The way we are positioned, in making sure that we are driven by a solution, means that if we do it well, we are hard to replace. Technology will massively change our business model, but I don’t see the disruptor on the wholesale side that can easily jump in there. We are disrupting ourselves in the way we think about value creation yesterday, today and tomorrow. Furthermore, wholesale strongly is a relationship business, and personal relationships can hardly be replaced by technology. We steer our business on loyalty related KPIs such as the number of recurring customers and their revenue share. We focus on the Net Promoter Score as KPI to measure customer satisfaction in order to make sure that we maintain that USP, which also is a barrier for market entry.
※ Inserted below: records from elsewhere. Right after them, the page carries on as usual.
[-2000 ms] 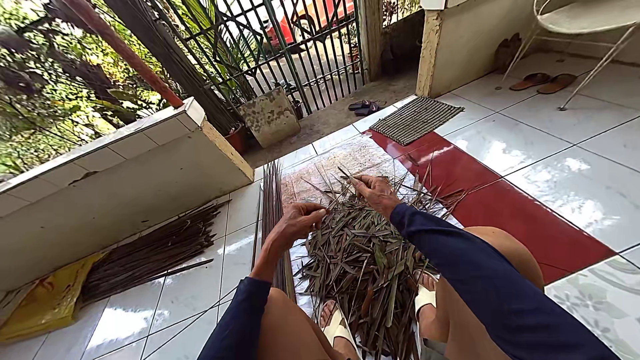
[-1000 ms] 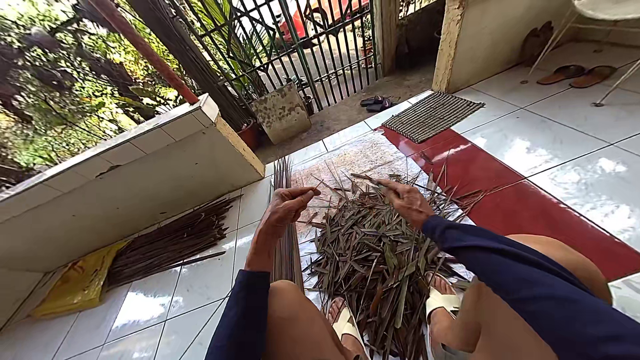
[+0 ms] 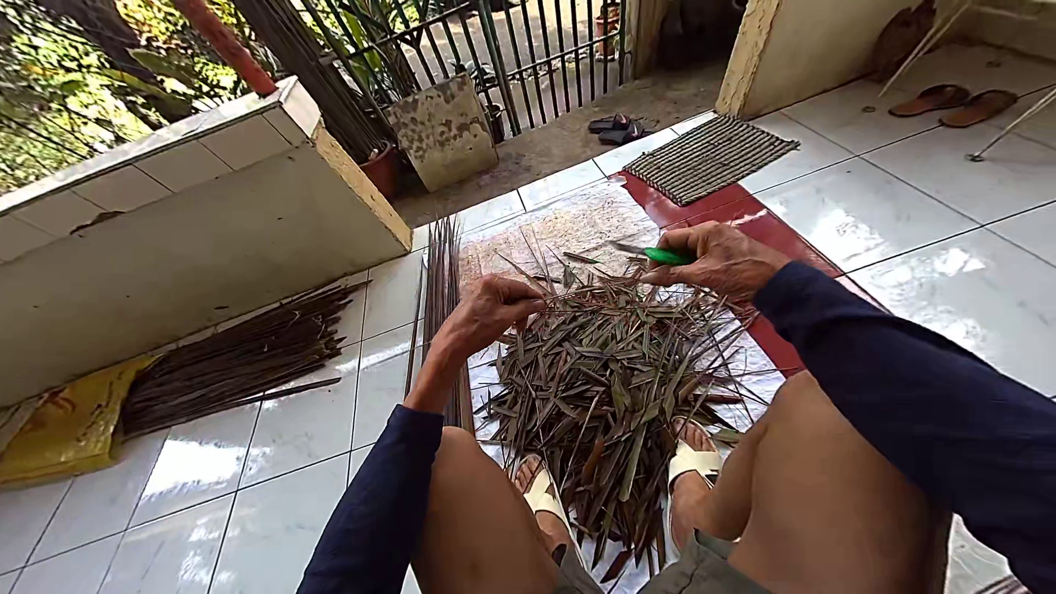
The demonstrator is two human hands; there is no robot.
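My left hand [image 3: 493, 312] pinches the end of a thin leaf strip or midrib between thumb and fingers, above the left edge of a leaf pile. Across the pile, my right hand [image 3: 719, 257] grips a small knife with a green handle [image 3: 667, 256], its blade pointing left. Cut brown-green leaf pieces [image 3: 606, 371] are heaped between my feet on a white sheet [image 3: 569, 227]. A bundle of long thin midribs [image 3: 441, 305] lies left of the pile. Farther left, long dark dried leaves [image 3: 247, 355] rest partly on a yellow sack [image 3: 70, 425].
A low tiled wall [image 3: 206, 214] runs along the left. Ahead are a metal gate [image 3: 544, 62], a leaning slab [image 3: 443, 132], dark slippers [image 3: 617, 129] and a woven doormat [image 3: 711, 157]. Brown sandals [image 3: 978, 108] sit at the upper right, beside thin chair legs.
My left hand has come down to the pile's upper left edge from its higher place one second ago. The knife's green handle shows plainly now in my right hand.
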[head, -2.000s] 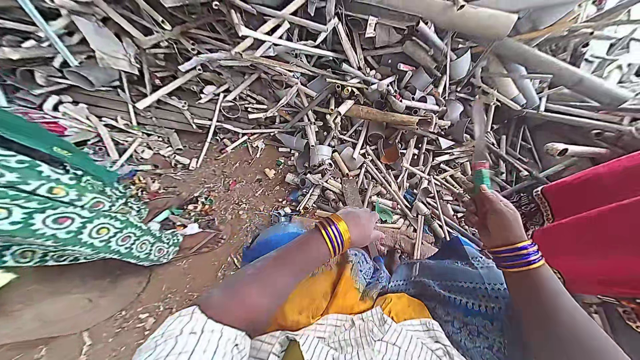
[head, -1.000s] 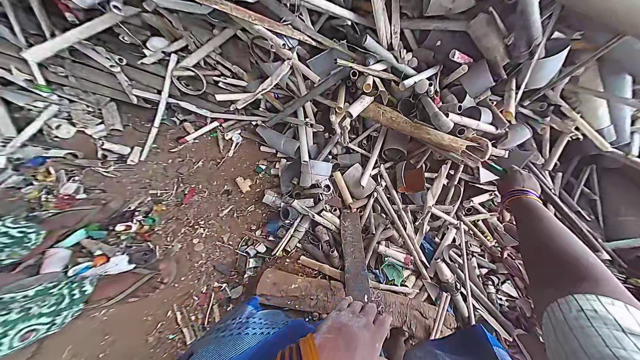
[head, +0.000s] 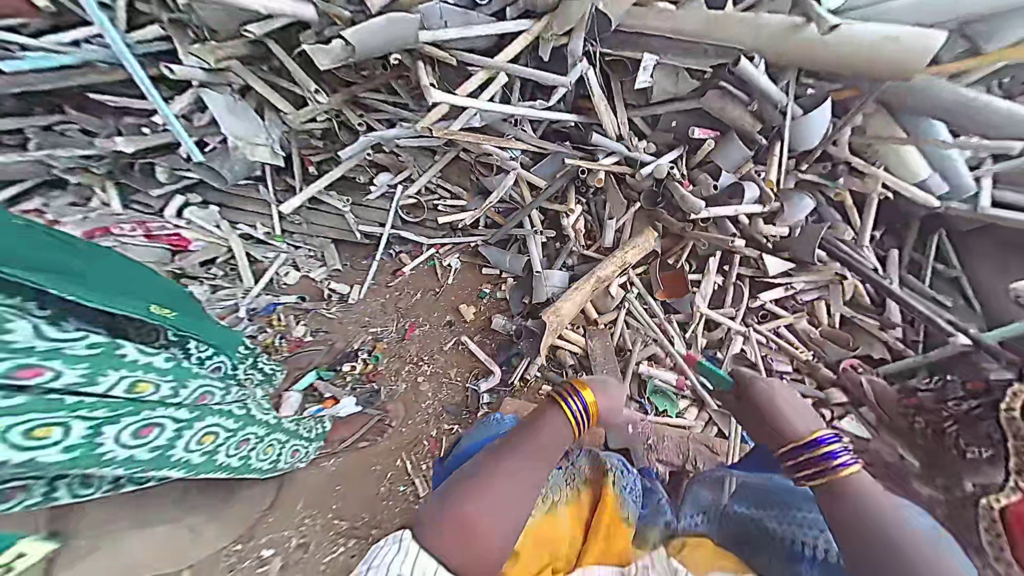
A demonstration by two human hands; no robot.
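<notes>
My left hand (head: 606,402), blurred and wearing yellow and purple bangles, is low over a brown wooden block (head: 688,444), just below a flat upright bar (head: 604,354). Whether it holds anything is unclear. My right hand (head: 760,404) is closed on the green and red handle (head: 710,373) of a tool; its far part is hard to make out against the pile. A thick tan length of split tube or wood (head: 600,284) lies slanted above my left hand, its lower end near the bar. Around both hands lie pale pipe pieces (head: 720,300).
A heap of scrap pipes (head: 496,120) spreads across the back, with large grey pipes (head: 784,44) at the upper right. A person in a green patterned garment (head: 144,400) is at the left, by bare soil (head: 432,328). Red cloth (head: 1012,512) shows at the right edge.
My right hand has come back from the pile toward my lap. The thick tan piece, which sloped down to the right, now slopes down to the left. The view has shifted.
</notes>
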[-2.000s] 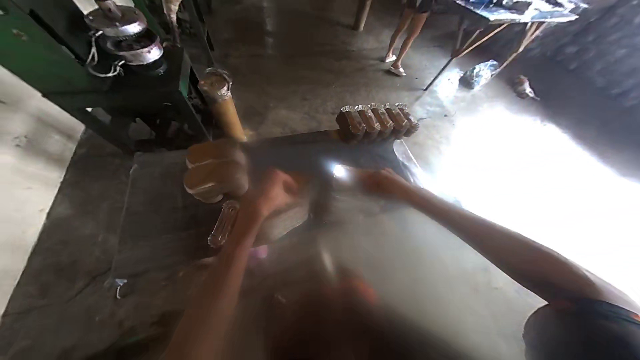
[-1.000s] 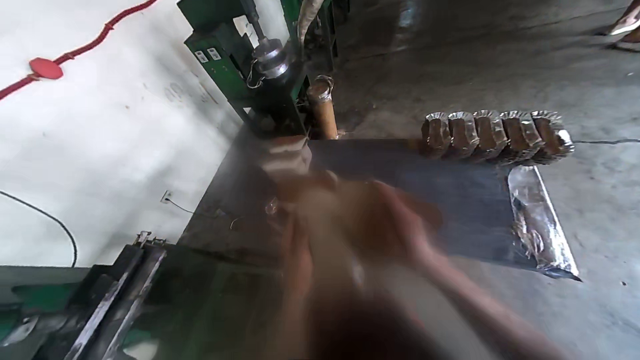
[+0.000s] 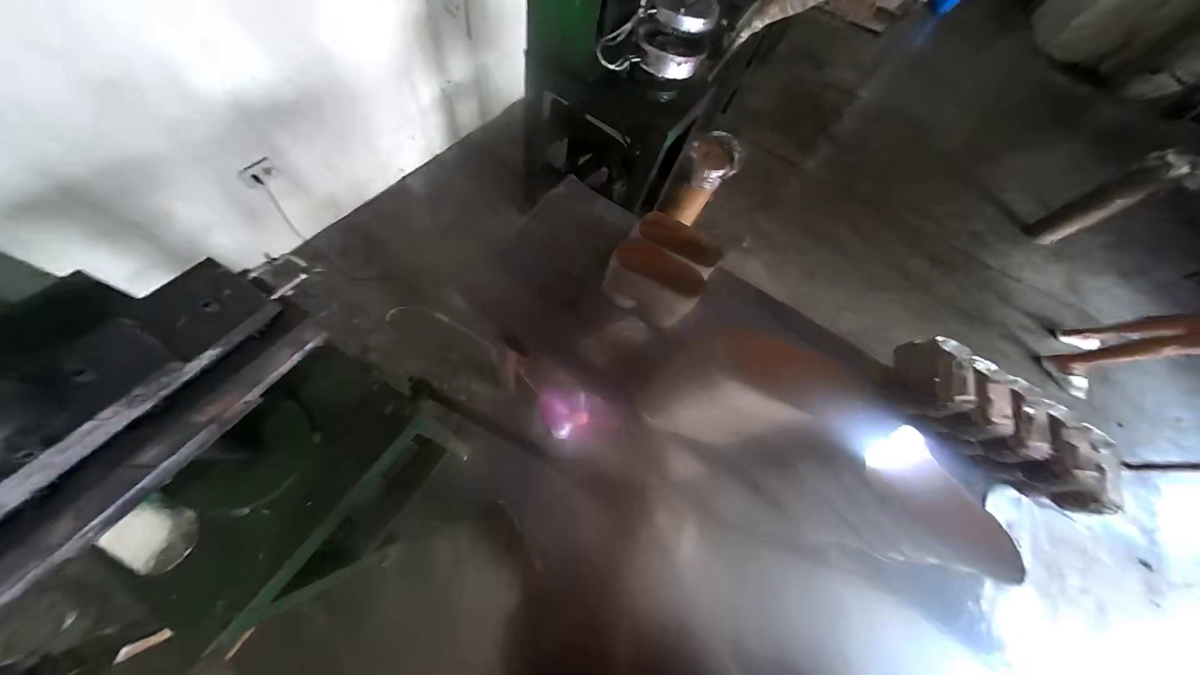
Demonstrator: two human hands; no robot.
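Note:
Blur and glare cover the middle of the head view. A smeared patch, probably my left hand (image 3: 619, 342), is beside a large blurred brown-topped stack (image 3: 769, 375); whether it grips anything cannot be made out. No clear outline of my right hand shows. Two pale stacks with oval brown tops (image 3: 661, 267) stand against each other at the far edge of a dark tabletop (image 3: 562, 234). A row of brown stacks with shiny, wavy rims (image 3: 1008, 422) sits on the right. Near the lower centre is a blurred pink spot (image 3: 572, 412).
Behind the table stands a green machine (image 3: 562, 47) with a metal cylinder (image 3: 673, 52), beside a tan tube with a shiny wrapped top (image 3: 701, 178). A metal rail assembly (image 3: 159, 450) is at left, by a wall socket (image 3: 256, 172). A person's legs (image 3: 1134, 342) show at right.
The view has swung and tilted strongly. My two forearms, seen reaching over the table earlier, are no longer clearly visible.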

It is being able to digitize a significant percentage of the market. This is where we focus our time and people investments on. Let’s imagine that out of the 1.8 million Horeca enterprises in Europe, we digitize 20 percent. That’s 360,000 businesses. All of them will benefit from digital tools, from consultancy and support as well as from a platform for knowledge sharing and community building. For the first time our customers will possess a relevant data set. With that data set they can achieve more. We will be able to provide analytics, smart forecasts and advise on how to optimize their business. We could automate the supply chain between our customers and their suppliers. As one of them is Metro, we are already prepared for that. If you fast forward, AI could play a role in continuously making our customers’ businesses more attractive.
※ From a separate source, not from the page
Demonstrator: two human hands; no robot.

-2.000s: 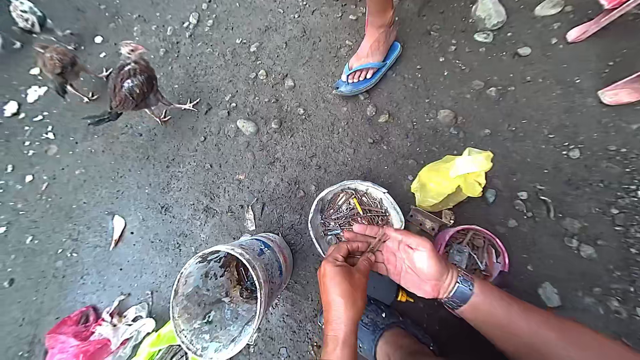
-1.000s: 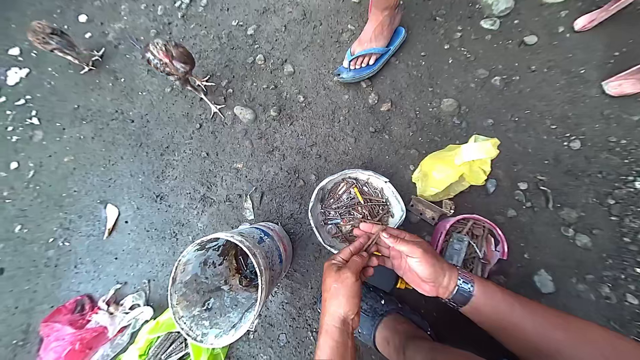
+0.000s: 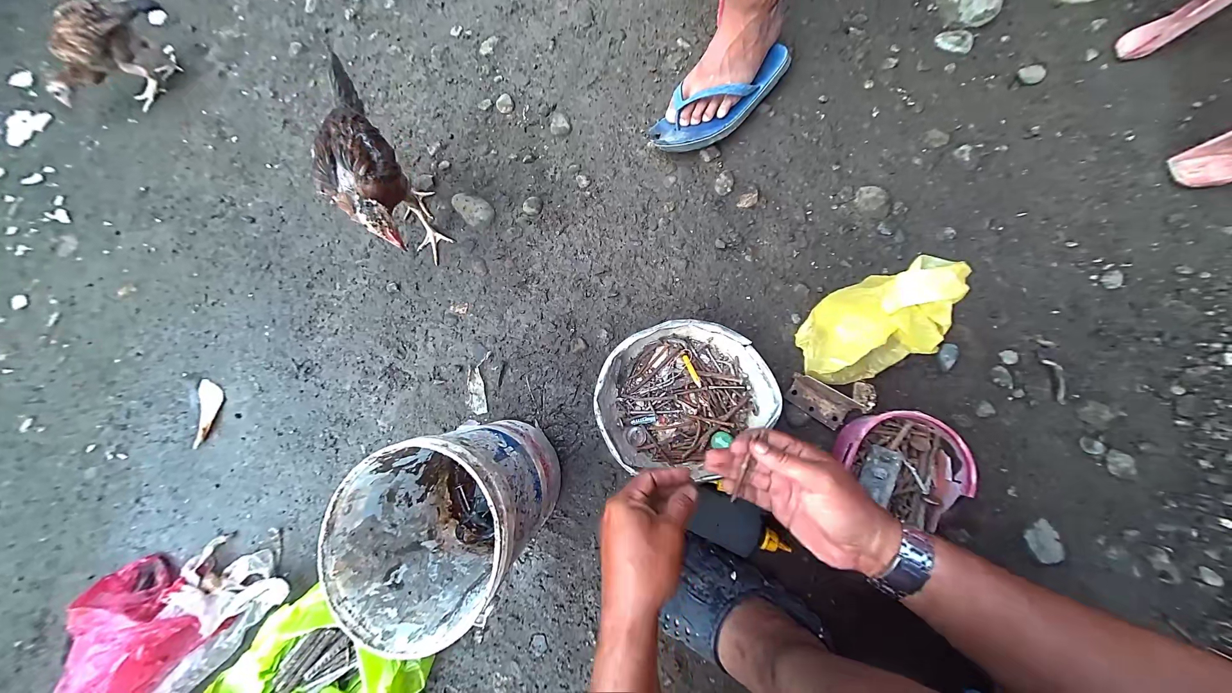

That we on the one hand continue to foster entrepreneurship through more authority on a local level and on the other hand take more advantage of the scale of our group. We need to permanently improve our capability to provide solutions to our customers through unique assortment, value added services or digital solutions. We also need to strengthen our effort to work with data. We have an incredible data set, which we can use to optimize our business and become more relevant for our customers. Providing similar services to customers is the next logical step.
Digital will be a game-changing opportunity. For us it has the potential to build much more relevance and value for our customers, cement our links with the community, and help us establish ourselves as a very meaningful partner for SMEs.